From the material that follows, count the lines with the word "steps" in them. Reply with the number only.

───── Exercise data ─────

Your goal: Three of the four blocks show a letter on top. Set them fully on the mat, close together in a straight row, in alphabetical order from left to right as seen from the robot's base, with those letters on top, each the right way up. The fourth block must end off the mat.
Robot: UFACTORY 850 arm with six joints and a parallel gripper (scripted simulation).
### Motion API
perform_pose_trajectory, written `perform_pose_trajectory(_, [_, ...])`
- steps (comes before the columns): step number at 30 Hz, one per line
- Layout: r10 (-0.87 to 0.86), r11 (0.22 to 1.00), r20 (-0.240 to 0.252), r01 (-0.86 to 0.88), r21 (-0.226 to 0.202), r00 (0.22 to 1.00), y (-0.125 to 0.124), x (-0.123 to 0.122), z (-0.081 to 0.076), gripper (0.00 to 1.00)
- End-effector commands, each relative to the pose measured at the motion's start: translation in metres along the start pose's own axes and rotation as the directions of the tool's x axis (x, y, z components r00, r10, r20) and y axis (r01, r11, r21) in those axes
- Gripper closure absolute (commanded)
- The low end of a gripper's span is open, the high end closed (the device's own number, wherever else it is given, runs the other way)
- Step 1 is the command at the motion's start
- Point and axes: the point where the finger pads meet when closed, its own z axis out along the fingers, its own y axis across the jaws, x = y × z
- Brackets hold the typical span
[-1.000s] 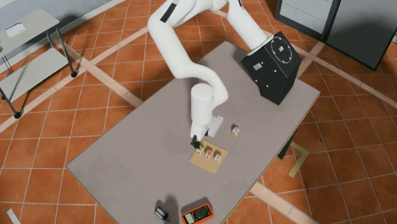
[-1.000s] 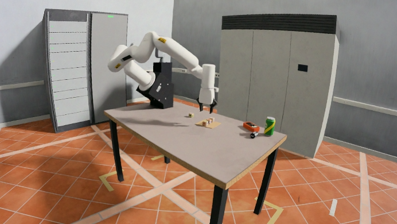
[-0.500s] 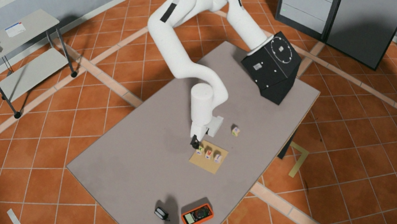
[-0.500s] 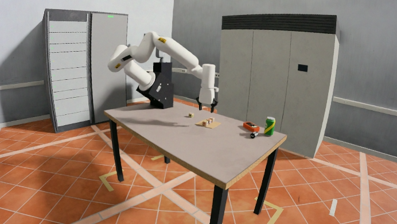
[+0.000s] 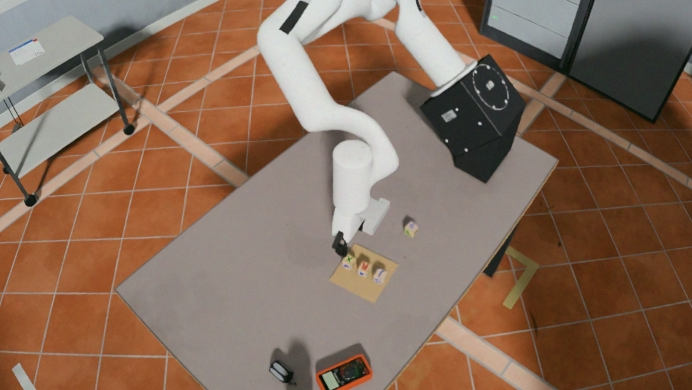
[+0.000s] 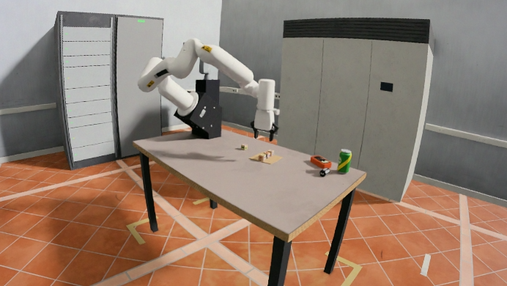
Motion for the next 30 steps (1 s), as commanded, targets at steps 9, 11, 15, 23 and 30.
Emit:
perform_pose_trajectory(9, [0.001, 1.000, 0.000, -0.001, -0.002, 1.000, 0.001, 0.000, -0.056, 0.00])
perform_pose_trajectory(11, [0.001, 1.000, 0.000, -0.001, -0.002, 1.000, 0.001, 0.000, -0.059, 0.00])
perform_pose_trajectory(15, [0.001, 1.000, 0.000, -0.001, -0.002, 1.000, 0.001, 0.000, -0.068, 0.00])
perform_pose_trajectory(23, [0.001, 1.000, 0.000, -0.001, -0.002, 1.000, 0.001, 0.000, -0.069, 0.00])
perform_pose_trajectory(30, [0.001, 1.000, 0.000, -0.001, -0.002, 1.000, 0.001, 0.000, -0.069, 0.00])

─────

Answer space
2